Her gün ya da işine, evine giderken kullandığınız yol, 400 metre yükseklikten giden bir teleferikse ne yapardınız?
Metin Akıncı, bu süreci şöyle anlattı:
“Özünde, bu coğrafyada herhangi bir yere araç yolu girmiyorsa, o mahalle ya da köy kendini korumuş sayılır. Buranın eski adı Çulina, kendini koruyan mahalle ismini verdik. Buraya araba yolu yapmadan, doğasını bozmadan nasıl ulaşım sağlayacağımızı kafamızda tarttık, bunun da en iyi yolunun teleferik olduğuna karar verdik. Daha evvel yük teleferikleriyle ilgili biraz tecrübem vardı. Eğer bir teleferik yük taşıyorsa, neden insan taşımasın diye düşündüm. Bunu fiili olarak hayata geçirmeden, mühendisliğini epeyce kafamda tarttım, ondan sonra kâğıda döktüm, bilgisayarda çalıştım.

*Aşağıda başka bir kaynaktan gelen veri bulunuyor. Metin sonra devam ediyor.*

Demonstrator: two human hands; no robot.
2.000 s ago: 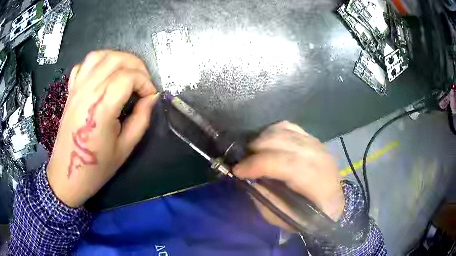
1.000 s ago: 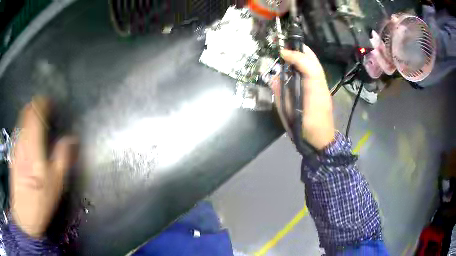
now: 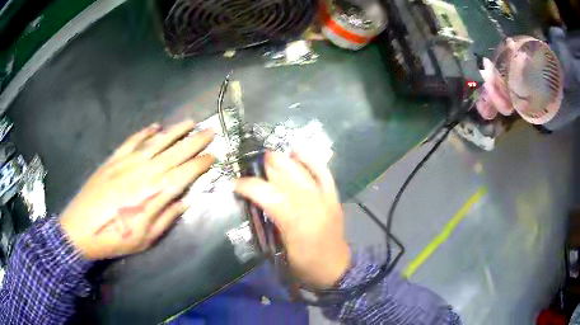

“Fiziki hikâyesi de şöyle gelişti: Önce nereden çekeceğime karar vermem gerekiyordu, normalde yük teleferikleri rampa aşağı olduğu için risk arz ediyor. Burada yatay tutunca bir güvenlik sağlıyorsun. Bildik ölçme teknikleri haricinde Google Earth’den mesafe tespiti yaptım. 500 metre kadar, zaten tutturduk o mesafeyi, yaptık işte 6 yıldır da çalışıyor. Dere tabanından yüksekliği 400 metre.
“Yerelden ve dışarıdan gelen insanların alışkın olmadıkları bir ulaşım şekli bu. Teleferik fobisinden evvel coğrafyanın dehşetinden ürküyorlar. Zaten herkes de geçemiyor. Ama binenler keyif alıyorlar. Kendim yapmamış olsam binmezdim, önce kendi çocuklarımın ulaşımını sağlayabilecek bir sistem kurmalıydım.

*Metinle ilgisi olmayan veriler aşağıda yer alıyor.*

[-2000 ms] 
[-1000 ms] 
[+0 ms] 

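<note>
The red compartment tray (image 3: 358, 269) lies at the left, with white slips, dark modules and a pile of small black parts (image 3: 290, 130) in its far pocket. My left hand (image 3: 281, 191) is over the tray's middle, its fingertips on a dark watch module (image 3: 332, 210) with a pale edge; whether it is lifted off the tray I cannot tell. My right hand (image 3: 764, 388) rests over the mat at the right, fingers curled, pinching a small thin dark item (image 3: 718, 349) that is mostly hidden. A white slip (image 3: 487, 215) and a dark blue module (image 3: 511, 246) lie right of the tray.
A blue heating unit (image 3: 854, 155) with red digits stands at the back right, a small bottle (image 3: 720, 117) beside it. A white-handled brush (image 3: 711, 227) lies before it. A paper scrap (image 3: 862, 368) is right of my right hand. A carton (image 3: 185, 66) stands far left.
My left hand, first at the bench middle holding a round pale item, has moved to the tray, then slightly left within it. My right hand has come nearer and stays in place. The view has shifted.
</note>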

“Sistem elektrik destekli ancak uzaktan kumandayla da çalışıyor, tek başınızayken kumanda yanınızda da karşıya geçebiliyorsunuz. Kumandayla hattın üzerinde ya da istediğin yerde durdurabiliyorsun.”
Bir mahallede tek aile
Akıncı kışları yalnız kalıyor, yazın ailesi yanına geliyor, hep birlikte işletmecilik yapıyorlar, tavuk besliyorlar, yüzde yüz organik bir hayat sürüyorlar, buraya gelecek insanların da doğayı kirleten insanlar olmamasını istiyorlar:
“Gurbete giderken, buraya dönme fikriyle gittim. Birçok kişi bu düşünceyle gitti ama çoğu dönemedi, saplandı kaldı. 2012’de döndüğümüzde, evimizle birlikte, daha evvel 80’li yıllarda yaptığım çadır turizmi ve doğa gezilerinin verdiği deneyimle, burada tamamen ustalığı, işçiliği, çıraklığı, ameleliği bana ait iki adet de bungalov yaptım. Toplam sekiz kişi kalabiliyor. Buraya gelen sabah kahvaltısı, akşam yemeği alabiliyor. Günü dolduracak bir mahalle gezisi yapabiliyorlar. Uzun süreli konaklama yapanlara yayla turu düzenliyoruz. Haftada bir aşağıya alışverişe iniyoruz. Köye kayıtlı dört hane var ancak biz yaşıyoruz sadece. Buradakilerin de geri döneceğini pek sanmıyorum.”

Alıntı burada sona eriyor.